Torniamo alle radici, Lamezia\Pianopoli, la tua infanzia, la tua gioventù, ricordi, rimpianti…

“Sì, non sono propriamente di Lamezia, sono nato a Pianopoli, a poca distanza. Ho avuto un’infanzia tranquilla, protetta, il più piccolo dopo tre sorelle molto più grandi di me, con nipoti che hanno la mia età.  Mi chiamo Lorenzo, perché sono nato il 10 agosto, il giorno dei desideri e probabilmente sono stato il desiderio dei miei genitori, arrivato quando non mi aspettava più nessuno. Mia mamma aveva trentotto anni, per l’epoca una donna di una certa età per fare ancora figli, e mio padre quarantadue, un abisso generazionale complicato da gestire. Forse questo mi ha dato la voglia di capire, e di non deludere. Mio padre non c’è più e mia mamma oggi ha novantadue anni. Una generazione che ha visto una guerra, cresciuta in un’Italia distrutta, in una regione complicata come la Calabria. Nei loro occhi, nel loro sguardo, però, ho sempre visto la fierezza e la forza del sud. Mi hanno insegnato che nulla è impossibile, e che tutto nella vita va guadagnato con dedizione e impegno, che bisogna guardarsi allo specchio e vedere la propria faccia senza ombre. La più grande lezione ricevuta. Non ho avuto genitori importanti, che materialmente mi potessero spianare la strada, ma grazie a Dio ho avuto genitori grandi, che mi hanno insegnato come la vita va vissuta e guadagnata”. 

Il mare di Calabria…

“Il mare per me è un elemento vitale. La libertà, gli spazi aperti, il luogo da dove arrivano le novità… Non saprei vivere in un posto lontano dal mare”.

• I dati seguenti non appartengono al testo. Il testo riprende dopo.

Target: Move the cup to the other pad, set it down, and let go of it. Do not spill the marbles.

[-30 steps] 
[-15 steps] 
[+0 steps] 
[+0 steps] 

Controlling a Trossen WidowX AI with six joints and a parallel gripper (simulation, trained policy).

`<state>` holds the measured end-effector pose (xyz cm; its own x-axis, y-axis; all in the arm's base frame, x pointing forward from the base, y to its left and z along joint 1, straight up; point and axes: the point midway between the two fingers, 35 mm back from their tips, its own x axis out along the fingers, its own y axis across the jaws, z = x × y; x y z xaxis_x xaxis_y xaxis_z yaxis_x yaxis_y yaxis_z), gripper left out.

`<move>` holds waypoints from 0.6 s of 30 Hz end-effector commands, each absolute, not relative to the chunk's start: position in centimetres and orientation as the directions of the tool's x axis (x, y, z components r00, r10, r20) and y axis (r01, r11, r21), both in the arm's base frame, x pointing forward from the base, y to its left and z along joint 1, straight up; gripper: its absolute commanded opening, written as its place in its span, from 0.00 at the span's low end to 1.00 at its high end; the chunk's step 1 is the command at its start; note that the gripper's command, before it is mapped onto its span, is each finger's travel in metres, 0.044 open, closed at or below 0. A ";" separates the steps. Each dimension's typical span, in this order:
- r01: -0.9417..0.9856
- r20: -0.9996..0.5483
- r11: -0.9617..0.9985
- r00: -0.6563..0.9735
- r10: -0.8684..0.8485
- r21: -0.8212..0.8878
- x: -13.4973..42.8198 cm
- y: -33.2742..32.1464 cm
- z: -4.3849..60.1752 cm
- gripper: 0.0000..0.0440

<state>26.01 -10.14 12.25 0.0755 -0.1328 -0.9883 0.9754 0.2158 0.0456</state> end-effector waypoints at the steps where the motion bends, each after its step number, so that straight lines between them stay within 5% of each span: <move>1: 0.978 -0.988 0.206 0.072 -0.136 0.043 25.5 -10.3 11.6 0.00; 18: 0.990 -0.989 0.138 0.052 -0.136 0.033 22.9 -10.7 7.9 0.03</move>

Il tratto peculiare del tuo carattere?

“Sono orgoglioso e testardo… come tutti i calabri. Riconosco di essere permaloso, ma so chiedere scusa se sbaglio”.

Il principale pregio?

“Sono terribilmente onesto e non accetterei mai di scendere a compromessi per raggiungere una meta”.

Il tuo motto?

“Sono un uomo, semplicemente un uomo, con pregi e difetti come tutti”.

Lettura preferita?

“Amo molto ‘ll gabbiano Jonathan Livingston’ di Richard Bach”. 

I tuoi hobby?

“Adoro la fotografia, l’archeologia, l’arte e la storia. Sono orgoglioso di essere nato e vivere in un Paese che possiede i tre quarti dell’arte mondiale”.